Talking about the importance of the issue, Siddarth Roy Kapur, President of FTPGI, said: “A rate of 5 per cent GST on film tickets and copyright transfers will be in keeping with global taxation norms for the film sector and will go a long way in ensuring the long-term health of the industry.

“Due care should also be taken to ensure that the film industry does not suffer from an inverted duty structure as is the case under the current service tax legislation.”

Considering the fact that many single screen cinemas are shutting down due to dipping footfalls, and lack of investment is affecting the growth of the Indian film industry, Kulmeet Makkar, CEO of the Guild told IANS: “We would like to urge the government to consider film industry as a revenue generating industry that not only provides entertainment but employment to many sectors.

“In addition, as industry we can grow, if only we can earn more… So, a lower rate of 5 per cent GST will attract more investors to come and invest in cinema industry that will help it to grow and generate more revenue.”

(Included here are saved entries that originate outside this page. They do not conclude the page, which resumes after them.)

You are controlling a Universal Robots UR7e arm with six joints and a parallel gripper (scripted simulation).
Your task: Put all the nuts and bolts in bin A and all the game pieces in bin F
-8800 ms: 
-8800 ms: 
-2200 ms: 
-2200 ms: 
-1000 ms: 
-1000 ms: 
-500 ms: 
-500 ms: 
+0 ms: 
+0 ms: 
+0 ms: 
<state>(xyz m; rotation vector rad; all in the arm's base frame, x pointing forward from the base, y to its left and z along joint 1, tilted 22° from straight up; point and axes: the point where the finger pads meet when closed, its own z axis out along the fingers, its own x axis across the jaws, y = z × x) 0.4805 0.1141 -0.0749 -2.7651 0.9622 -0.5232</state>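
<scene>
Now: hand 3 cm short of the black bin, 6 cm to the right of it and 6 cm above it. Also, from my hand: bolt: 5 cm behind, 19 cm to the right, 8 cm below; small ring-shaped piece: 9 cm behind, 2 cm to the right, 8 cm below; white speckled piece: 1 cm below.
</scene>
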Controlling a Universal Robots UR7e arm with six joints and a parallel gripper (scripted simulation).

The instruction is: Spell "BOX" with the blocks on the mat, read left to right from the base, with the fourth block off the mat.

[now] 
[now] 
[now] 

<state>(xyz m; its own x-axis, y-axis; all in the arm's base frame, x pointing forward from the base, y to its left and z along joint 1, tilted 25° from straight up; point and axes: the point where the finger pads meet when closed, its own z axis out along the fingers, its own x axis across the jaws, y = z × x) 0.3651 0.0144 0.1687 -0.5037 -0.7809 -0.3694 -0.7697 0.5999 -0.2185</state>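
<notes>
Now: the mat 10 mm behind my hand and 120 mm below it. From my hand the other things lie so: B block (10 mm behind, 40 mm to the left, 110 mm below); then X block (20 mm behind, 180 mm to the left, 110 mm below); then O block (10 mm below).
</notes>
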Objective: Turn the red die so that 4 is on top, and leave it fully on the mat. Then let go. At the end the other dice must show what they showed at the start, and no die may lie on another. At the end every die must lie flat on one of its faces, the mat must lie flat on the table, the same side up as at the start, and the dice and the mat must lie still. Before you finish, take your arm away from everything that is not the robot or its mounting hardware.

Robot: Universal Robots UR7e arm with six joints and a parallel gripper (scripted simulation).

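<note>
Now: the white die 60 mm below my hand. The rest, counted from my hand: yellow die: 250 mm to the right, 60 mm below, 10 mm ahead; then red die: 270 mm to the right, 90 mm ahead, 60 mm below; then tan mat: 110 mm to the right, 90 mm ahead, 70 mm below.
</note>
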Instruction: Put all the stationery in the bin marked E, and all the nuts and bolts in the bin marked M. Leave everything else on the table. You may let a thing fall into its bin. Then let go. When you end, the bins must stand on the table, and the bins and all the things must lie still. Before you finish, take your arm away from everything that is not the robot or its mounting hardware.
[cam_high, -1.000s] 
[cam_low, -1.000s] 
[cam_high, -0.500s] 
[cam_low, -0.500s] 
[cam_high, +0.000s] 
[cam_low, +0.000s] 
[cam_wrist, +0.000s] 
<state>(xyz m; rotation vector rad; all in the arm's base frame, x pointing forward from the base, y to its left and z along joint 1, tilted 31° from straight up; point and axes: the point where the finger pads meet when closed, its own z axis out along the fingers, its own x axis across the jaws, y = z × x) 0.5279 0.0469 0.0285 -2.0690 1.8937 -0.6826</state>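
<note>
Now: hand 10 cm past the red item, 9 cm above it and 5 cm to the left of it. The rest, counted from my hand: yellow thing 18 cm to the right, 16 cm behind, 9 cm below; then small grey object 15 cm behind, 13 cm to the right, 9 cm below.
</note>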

Citing the example of one of the successful money minting film ‘Dangal’, Makkar said: “‘Dangal’ is one of the highest grossing films of 2016 which earned a box office revenue of over Rs 385 crore whereas only 4 per cent of the population went to watch the film in the theatre. Now, imagine how much as a film industry we can earn if that percentage will go higher?”

Knowing the fact that a majority of the population of our country is the youth who prefer to watch films online rather than going to theatres, isn’t the dip in footfall an obvious consequence?

Emphasizing on the experiential side of movie watching, Kapur said: “Given the accessibility, audience always want to have a theatrical experience. If we look abroad, where people have the best access to digital media, cinema survived there as well.

“Such question even arose when television and DVD were introduced in India. Nevertheless, cinema always survived. However, the tax structure imposed upon the industry so much that it has crippled the growth of the industry in many ways.”

As of now, different entertainment tax is levied on tickets from state to state.

Asked about the potential of film industry in revenue generation and why entertainment industry has not been taken seriously by the government, Kapur said: “I don’t think in India, the film industry has been taken seriously in the past, but what we are trying to communicate is the potential of film to sell the story of our country to the world.

“We can generate revenue in tourism and other sectors by celebrating the beauty, culture of India through films, which can make India a destination for investors.”

Kapur is hopeful. “Our government is looking for avenues to bring the world to India and India to the world. Therefore, I believe that they will use local film industry as a soft power to take India to the global arena.”